City officials, who budgeted $1.4 million for fuel expenses this fiscal year, hope buying fuel along with other government agencies could save the city money next year, Gainesville Chief Financial Officer Melody Marlowe said.

The city has agreed to join other government agencies, including Forsyth, Fulton, Gwinnett and Jackson counties, to bid out a fuel contract to local vendors.

The contract, which would provide the agencies a total of 24 million gallons of fuel for a year, went out to bid Thursday, said Scott Callan, director of Gwinnett County’s purchasing division.

The cooperative was one idea Gwinnett officials had for cutting costs in an economic downturn, Callan said.

"It just turned out to be a no-brainer," Callan said. "We needed to save money in our budget. It forced us to take a look at it and come up with some creative ways to save money."

Gwinnett County first approached local governments in the region with the idea of a fuel co-op last fall, but Callan said such purchases are nothing new on the national level.

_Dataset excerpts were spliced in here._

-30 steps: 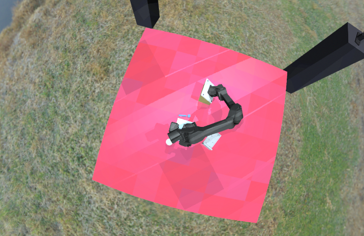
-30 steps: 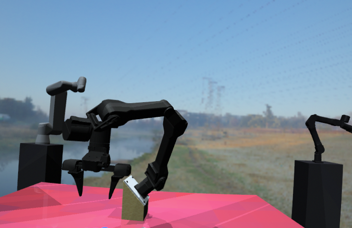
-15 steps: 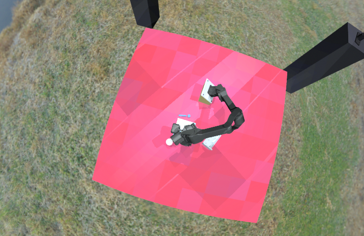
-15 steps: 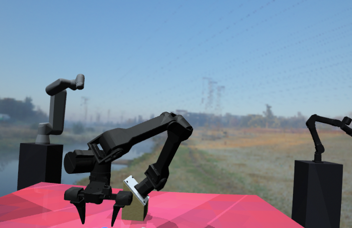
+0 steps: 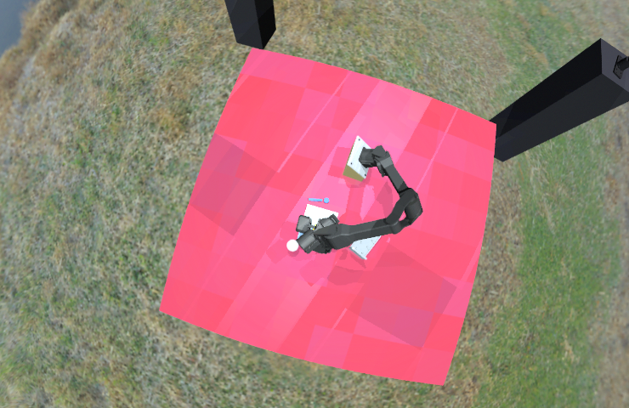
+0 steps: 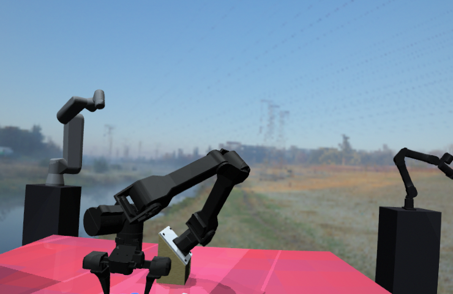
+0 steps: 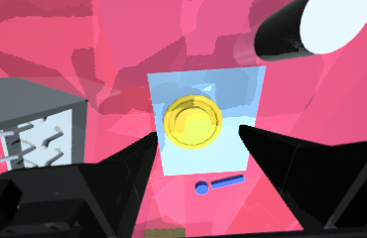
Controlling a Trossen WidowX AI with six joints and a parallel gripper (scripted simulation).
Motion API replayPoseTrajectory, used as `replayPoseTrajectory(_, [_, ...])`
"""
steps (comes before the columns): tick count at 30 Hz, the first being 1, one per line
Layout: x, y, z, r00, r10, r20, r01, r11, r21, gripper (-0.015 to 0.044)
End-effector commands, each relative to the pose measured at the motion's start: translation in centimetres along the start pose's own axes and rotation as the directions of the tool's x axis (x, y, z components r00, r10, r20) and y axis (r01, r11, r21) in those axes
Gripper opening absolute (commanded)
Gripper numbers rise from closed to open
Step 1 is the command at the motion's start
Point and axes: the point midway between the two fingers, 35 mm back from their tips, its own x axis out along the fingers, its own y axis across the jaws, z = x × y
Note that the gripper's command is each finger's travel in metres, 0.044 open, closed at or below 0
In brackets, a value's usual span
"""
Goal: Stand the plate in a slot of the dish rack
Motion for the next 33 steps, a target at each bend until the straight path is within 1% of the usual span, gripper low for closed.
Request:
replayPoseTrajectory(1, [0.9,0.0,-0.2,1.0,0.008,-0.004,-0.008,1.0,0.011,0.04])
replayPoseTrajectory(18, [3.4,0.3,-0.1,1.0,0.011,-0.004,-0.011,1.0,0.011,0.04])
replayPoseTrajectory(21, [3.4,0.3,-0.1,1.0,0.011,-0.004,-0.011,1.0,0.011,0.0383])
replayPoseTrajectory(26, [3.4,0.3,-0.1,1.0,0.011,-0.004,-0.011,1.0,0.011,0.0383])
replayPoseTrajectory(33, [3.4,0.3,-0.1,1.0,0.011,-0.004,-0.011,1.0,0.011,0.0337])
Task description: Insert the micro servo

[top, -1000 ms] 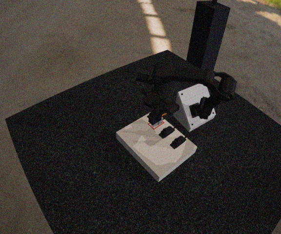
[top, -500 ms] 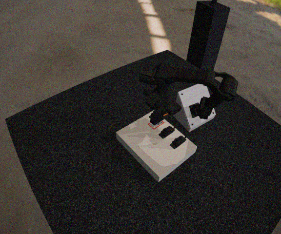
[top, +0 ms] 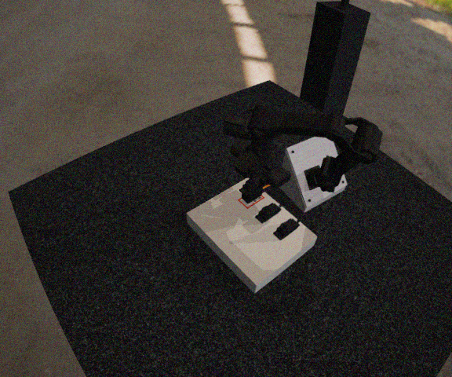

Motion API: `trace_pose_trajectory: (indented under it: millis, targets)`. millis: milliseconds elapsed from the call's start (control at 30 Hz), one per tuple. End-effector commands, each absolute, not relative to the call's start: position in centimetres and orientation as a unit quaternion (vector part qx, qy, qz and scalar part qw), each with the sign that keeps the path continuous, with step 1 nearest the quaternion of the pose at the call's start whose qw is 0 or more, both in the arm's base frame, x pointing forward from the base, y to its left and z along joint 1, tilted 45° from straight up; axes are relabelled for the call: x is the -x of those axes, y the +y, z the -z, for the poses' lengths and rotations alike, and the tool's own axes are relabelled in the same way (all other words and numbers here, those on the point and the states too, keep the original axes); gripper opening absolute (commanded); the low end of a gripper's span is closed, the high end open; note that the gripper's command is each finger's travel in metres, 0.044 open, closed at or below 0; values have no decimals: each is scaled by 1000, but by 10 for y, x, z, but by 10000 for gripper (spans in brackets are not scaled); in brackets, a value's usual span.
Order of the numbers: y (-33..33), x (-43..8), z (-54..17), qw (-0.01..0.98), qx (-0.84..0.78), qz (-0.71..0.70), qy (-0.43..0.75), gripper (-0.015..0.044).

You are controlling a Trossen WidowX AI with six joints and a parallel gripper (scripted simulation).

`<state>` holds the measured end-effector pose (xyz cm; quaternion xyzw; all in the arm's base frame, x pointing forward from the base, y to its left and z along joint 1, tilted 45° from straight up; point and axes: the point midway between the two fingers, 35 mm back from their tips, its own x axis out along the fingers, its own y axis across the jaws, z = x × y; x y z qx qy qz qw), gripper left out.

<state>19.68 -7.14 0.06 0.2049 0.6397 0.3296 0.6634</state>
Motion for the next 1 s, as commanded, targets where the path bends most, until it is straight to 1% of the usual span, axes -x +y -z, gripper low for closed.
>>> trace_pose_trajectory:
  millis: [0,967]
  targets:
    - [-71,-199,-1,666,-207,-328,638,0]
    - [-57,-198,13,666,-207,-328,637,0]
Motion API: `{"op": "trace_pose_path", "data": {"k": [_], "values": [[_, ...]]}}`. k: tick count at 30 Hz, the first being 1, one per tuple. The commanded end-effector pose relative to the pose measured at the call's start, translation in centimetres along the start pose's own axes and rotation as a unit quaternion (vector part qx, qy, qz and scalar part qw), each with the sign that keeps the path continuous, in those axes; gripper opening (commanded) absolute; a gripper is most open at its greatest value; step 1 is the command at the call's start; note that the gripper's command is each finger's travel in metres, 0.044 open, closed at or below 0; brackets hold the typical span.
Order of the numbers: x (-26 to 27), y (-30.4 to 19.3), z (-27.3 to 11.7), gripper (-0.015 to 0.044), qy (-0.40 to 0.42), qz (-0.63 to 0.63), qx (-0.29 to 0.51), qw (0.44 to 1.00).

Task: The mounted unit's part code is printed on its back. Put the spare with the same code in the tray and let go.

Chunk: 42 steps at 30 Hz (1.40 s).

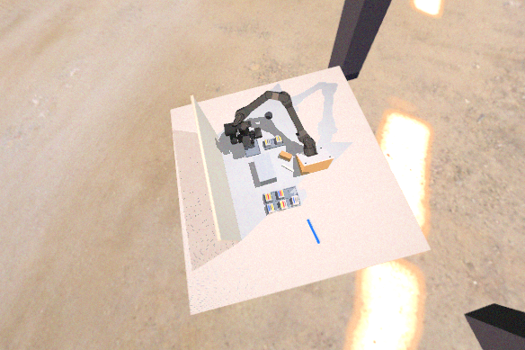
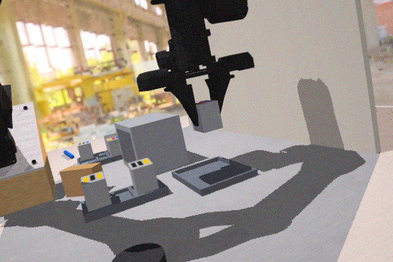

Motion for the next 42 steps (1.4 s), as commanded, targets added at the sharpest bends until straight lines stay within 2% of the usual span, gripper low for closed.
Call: {"op": "trace_pose_path", "data": {"k": [1, 42], "values": [[0.2, 0.1, 0.5, 0.0, 0.002, -0.003, 0.001, 1.0], [0.5, -0.2, 3.8, 0.0, 0.001, -0.003, 0.003, 1.0]]}}
Point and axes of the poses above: the point midway between the two fingers, 35 mm back from their tips, its own z axis out along the fingers, its own x axis across the jaws, y = z × x, the point moved 7 cm from there along -z, back along the fingers, and after that the axes turned 13 degrees about z, right-handed, at the moved point
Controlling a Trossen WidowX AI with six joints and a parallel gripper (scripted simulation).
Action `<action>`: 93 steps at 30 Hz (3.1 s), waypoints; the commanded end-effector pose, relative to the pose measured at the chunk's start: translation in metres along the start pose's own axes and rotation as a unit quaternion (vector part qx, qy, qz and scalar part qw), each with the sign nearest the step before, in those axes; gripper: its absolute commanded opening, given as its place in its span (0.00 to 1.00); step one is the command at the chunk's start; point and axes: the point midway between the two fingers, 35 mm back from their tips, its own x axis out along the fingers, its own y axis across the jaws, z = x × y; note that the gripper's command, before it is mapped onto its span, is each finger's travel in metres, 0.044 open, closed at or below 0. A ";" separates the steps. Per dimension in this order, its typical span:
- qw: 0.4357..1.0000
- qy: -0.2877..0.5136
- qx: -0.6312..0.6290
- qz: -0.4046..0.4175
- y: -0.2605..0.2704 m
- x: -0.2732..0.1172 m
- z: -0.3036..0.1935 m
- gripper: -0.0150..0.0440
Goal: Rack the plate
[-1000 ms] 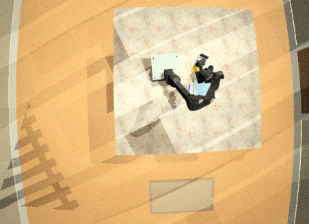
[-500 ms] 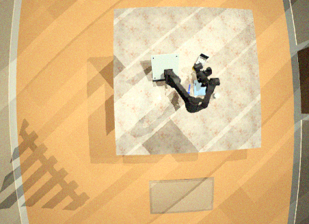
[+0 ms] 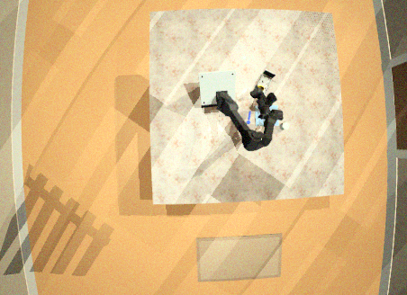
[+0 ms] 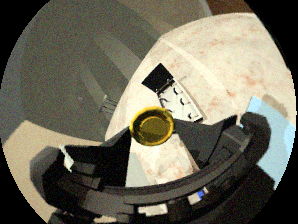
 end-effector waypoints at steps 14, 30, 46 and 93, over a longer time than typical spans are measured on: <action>0.973 -0.139 -0.180 -0.035 -0.013 -0.006 -0.008 0.25; 0.899 -0.230 -0.345 -0.143 -0.026 -0.022 -0.018 0.25; 0.896 -0.230 -0.350 -0.149 -0.027 -0.013 -0.010 0.25; 0.884 -0.230 -0.366 -0.178 -0.027 0.022 0.017 0.25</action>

Gwinnett County officials, who reportedly spent $18 million on fuel last year, expect to save approximately $100,000 in the venture, according to a news release from the county.

But Callan said he is hopeful that the contract could save the county more than that.

"It is our expectation that we would save hopefully in the six figures," Callan said. "We thoroughly expect smaller cities and smaller counties to save more."

Gainesville’s participation depends upon the result of the bidding process, which should end in May. The city has not committed to signing a contract with the winning vendor, Marlowe said.

"Unless it saves us on the price per gallon, the city’s not required to participate," Marlowe said.